TASK GOAL ▸
Write down nothing except how many lines in the entries contain "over".

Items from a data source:
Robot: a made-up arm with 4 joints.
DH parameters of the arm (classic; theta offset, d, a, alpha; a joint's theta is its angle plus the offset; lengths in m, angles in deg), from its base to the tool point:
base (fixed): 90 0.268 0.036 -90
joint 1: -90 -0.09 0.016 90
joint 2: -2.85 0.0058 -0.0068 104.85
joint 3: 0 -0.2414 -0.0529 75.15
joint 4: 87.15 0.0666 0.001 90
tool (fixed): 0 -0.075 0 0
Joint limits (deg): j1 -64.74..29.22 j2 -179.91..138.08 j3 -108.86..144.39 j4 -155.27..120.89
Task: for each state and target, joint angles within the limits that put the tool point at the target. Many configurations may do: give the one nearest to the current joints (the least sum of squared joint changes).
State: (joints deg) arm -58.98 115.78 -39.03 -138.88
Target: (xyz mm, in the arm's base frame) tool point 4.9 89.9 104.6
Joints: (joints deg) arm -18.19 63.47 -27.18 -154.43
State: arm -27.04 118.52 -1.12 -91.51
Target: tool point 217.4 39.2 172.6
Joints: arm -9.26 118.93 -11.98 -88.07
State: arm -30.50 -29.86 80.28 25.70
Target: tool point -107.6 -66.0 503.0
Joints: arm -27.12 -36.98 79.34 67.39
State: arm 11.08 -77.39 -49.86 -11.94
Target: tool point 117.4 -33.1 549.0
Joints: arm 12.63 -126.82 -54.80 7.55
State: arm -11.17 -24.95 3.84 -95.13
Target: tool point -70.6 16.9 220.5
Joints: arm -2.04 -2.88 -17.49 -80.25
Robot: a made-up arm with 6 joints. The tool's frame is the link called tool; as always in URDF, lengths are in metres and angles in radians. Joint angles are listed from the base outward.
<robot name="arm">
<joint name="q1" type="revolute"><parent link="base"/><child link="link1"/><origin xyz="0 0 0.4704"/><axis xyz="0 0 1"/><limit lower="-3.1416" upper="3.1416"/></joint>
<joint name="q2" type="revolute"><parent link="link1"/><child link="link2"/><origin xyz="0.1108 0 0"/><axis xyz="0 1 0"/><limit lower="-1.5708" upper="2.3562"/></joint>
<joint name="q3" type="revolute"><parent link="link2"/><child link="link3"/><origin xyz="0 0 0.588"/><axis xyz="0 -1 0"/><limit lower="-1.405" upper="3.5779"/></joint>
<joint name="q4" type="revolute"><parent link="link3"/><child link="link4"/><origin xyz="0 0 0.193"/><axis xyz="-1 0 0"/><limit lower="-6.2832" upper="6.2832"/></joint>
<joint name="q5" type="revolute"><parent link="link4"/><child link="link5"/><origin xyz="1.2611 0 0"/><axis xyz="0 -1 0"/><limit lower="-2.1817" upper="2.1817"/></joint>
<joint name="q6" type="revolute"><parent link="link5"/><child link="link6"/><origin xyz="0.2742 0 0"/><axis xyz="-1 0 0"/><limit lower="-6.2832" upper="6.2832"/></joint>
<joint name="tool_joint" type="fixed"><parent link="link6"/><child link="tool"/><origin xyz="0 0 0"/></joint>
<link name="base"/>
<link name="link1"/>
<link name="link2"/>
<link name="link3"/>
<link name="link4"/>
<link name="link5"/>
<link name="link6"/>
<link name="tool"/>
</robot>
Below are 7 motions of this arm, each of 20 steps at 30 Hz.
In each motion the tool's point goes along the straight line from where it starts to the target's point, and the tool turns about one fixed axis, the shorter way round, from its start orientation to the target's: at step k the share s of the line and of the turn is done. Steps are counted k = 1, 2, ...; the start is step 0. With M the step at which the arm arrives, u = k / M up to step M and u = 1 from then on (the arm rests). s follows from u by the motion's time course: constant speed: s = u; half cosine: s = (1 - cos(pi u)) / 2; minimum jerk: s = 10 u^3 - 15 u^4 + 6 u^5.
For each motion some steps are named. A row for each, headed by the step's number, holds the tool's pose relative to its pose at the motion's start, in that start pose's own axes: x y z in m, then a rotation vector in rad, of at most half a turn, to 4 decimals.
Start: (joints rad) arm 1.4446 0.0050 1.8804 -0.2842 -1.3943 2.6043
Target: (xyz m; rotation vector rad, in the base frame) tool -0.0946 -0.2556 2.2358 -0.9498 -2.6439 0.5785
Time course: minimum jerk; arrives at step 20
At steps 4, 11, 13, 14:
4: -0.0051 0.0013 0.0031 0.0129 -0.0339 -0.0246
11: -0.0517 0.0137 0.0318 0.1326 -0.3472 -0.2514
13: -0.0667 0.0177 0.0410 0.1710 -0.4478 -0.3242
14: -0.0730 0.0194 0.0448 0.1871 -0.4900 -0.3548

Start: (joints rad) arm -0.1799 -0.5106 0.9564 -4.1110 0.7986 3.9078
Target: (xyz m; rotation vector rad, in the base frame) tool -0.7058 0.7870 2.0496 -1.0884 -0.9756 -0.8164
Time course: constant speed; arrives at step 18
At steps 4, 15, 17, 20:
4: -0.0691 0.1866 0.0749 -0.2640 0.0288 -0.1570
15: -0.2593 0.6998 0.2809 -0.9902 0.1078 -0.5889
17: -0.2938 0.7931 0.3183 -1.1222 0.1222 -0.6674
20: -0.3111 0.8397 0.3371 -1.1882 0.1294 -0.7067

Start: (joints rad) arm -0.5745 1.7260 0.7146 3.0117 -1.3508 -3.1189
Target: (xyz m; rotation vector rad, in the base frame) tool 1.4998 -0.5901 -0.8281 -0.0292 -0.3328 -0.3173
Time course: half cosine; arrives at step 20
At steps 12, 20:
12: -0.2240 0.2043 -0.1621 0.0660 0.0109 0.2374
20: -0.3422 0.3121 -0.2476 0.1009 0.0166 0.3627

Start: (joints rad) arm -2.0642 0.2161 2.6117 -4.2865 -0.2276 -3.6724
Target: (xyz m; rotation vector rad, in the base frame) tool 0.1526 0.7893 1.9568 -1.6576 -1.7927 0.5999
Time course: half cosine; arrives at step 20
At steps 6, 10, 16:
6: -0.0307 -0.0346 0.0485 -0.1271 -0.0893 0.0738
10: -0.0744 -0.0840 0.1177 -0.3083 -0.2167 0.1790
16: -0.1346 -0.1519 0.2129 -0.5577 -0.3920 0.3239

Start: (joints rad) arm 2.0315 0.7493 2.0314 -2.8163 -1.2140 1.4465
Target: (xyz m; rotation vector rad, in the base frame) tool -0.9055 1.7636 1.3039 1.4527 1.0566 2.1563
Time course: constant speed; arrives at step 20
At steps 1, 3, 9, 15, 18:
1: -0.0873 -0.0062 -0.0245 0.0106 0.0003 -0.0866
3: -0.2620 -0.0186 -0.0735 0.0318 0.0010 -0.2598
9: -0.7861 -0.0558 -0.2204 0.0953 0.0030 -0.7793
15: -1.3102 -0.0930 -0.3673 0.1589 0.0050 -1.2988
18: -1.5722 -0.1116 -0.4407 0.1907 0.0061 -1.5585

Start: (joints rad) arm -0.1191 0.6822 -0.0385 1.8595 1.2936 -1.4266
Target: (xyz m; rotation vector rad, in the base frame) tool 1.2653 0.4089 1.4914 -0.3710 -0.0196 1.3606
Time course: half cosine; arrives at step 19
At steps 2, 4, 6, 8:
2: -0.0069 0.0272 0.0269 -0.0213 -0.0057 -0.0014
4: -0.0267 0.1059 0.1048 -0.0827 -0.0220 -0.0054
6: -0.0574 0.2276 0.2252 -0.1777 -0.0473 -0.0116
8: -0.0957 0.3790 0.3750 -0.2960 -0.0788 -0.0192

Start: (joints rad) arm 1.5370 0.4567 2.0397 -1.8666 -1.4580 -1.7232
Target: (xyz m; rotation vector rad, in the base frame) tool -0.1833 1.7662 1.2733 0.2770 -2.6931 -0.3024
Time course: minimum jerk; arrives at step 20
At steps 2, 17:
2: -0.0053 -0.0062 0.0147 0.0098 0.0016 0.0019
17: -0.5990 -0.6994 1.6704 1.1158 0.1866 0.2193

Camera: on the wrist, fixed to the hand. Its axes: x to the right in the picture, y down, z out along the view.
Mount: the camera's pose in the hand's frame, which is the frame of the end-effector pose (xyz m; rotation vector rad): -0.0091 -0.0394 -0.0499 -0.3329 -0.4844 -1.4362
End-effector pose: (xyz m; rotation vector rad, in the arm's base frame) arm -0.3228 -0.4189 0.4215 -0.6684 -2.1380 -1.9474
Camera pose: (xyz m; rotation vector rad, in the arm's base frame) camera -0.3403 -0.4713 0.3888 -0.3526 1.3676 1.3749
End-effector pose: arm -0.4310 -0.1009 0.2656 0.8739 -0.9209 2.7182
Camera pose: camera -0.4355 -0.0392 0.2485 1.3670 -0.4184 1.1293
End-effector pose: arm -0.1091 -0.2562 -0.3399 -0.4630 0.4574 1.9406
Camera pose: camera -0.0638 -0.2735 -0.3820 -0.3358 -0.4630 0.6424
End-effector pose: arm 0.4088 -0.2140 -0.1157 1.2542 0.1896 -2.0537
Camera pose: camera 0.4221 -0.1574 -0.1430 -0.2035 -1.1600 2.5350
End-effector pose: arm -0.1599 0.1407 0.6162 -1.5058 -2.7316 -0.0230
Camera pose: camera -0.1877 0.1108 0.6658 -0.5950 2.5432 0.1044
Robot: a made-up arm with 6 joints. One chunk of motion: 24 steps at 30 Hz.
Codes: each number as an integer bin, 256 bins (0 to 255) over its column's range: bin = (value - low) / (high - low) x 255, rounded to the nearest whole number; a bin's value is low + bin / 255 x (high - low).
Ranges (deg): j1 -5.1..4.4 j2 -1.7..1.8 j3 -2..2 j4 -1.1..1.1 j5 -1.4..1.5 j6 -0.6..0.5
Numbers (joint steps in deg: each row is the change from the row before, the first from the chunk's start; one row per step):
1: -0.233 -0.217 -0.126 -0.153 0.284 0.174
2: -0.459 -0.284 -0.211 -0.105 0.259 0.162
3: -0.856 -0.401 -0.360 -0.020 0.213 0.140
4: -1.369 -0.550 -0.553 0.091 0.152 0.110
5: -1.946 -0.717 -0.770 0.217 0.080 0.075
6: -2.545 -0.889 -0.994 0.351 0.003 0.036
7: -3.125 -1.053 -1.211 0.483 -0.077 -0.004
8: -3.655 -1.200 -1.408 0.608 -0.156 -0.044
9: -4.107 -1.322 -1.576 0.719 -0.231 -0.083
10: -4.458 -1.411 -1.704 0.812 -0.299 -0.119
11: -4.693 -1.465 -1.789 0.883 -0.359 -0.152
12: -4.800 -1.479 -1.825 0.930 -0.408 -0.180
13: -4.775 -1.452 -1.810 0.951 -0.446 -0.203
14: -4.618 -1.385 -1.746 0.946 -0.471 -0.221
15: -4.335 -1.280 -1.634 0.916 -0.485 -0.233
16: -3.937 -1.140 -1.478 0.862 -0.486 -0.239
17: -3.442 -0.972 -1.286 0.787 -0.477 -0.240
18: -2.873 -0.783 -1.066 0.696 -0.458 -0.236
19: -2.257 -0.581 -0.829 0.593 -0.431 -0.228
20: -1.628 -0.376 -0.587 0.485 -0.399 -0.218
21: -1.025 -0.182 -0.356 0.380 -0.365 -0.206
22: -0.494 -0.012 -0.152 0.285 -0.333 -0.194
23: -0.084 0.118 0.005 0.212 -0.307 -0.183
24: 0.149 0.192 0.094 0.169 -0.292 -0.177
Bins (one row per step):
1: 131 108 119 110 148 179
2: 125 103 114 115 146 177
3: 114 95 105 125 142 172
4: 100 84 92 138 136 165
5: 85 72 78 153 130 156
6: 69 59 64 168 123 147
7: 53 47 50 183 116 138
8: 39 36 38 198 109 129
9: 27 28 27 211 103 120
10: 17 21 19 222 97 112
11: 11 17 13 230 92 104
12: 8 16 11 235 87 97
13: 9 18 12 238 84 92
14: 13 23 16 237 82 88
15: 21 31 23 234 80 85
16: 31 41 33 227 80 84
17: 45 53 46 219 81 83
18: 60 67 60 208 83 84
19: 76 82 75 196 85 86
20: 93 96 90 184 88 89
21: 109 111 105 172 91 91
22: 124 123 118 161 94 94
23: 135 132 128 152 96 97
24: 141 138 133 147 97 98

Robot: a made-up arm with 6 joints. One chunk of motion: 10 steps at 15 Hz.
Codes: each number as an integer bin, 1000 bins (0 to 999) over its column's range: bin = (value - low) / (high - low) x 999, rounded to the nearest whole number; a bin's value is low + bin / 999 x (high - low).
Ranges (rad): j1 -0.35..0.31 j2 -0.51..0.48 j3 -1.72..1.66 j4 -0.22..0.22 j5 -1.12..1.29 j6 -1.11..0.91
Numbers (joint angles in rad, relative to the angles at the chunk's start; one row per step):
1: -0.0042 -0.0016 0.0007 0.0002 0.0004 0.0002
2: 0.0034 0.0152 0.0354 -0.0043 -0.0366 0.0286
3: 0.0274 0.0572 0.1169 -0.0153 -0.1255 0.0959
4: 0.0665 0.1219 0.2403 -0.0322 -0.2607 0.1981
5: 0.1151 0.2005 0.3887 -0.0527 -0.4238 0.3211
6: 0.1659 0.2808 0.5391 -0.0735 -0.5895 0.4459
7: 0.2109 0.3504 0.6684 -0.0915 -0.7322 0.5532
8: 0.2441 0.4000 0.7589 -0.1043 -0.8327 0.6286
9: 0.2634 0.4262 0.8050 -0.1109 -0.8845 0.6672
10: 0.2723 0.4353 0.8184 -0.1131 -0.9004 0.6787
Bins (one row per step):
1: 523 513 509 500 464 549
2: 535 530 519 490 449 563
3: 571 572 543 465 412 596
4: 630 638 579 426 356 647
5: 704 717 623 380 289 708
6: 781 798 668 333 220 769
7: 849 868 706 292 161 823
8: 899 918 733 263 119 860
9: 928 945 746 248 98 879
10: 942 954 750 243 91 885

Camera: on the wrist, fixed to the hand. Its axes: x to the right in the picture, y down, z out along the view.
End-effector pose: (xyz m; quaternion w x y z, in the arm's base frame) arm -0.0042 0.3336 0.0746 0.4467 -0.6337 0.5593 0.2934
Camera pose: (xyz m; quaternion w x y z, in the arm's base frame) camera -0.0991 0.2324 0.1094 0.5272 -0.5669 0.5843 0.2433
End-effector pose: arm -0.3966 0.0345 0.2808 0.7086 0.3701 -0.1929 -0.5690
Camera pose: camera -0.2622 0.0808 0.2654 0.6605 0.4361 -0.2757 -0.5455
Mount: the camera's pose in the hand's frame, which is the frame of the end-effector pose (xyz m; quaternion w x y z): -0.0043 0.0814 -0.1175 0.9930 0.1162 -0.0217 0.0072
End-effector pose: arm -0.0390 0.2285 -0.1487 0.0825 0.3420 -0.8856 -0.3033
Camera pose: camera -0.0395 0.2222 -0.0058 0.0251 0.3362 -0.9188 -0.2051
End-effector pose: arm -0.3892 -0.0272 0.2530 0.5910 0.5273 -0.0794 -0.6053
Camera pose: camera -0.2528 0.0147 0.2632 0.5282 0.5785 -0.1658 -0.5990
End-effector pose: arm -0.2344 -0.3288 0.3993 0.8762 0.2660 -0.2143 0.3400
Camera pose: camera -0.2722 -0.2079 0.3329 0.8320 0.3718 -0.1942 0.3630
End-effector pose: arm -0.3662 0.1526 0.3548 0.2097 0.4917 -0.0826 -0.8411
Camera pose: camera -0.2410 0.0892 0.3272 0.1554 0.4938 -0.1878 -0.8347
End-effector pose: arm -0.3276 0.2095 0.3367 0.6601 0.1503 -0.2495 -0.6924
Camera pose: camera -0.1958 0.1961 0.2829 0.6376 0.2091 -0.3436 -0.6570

ANSWER FOR THE TASK ▸
2